Exercise:
Scan the material for "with". Copy every line it appears in.

[Stored data — start]

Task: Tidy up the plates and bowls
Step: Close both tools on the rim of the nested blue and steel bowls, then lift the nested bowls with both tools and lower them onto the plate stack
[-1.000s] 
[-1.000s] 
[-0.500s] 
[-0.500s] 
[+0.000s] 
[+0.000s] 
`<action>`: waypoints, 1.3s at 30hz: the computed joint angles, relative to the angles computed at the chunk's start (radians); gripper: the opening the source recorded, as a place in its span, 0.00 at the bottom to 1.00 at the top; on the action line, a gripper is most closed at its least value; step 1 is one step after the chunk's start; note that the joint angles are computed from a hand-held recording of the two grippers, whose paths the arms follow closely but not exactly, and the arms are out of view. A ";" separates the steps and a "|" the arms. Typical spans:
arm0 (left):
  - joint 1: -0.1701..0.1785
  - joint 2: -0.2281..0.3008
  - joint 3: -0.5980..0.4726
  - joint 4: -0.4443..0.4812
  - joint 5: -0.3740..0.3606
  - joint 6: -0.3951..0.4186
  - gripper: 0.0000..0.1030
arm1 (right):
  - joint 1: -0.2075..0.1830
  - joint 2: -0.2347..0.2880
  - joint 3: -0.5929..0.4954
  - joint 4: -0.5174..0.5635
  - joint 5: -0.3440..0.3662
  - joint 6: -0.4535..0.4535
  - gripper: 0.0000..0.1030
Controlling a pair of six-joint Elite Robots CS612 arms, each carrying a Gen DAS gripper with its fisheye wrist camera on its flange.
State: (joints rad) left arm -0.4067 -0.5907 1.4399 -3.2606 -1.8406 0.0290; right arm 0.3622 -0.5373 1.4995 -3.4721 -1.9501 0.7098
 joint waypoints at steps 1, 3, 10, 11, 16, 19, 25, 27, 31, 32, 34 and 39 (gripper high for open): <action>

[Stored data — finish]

Expected output:
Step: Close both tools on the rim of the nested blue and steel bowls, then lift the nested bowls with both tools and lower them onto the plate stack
Controlling a pair of six-joint Elite Robots CS612 arms, each carrying a Gen DAS gripper with its fisheye wrist camera on its flange.

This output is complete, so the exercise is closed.